- _TASK TO COMPLETE_
Look through the listing below and report how many lines contain "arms", as a bare number.

[SUPPLIED RECORDS — start]

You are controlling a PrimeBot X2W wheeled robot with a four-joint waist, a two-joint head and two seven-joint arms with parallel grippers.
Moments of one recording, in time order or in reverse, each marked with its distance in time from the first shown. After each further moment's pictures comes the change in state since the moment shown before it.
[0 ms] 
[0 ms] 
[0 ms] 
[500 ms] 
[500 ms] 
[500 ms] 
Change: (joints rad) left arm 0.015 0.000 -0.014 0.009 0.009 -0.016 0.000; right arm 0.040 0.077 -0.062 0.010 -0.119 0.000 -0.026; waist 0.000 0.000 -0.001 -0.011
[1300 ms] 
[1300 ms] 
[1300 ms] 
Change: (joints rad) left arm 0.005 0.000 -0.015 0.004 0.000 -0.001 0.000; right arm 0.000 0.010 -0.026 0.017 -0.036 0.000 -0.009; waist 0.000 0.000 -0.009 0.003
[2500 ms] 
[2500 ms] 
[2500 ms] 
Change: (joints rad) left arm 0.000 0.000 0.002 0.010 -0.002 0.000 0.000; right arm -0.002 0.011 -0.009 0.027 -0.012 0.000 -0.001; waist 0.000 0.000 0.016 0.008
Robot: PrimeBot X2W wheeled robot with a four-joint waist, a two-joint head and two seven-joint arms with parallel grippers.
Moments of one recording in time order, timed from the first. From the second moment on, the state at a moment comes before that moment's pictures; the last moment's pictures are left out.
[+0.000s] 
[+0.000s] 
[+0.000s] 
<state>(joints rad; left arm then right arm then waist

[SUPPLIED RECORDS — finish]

- _OUTPUT FOR THIS EXERCISE_
2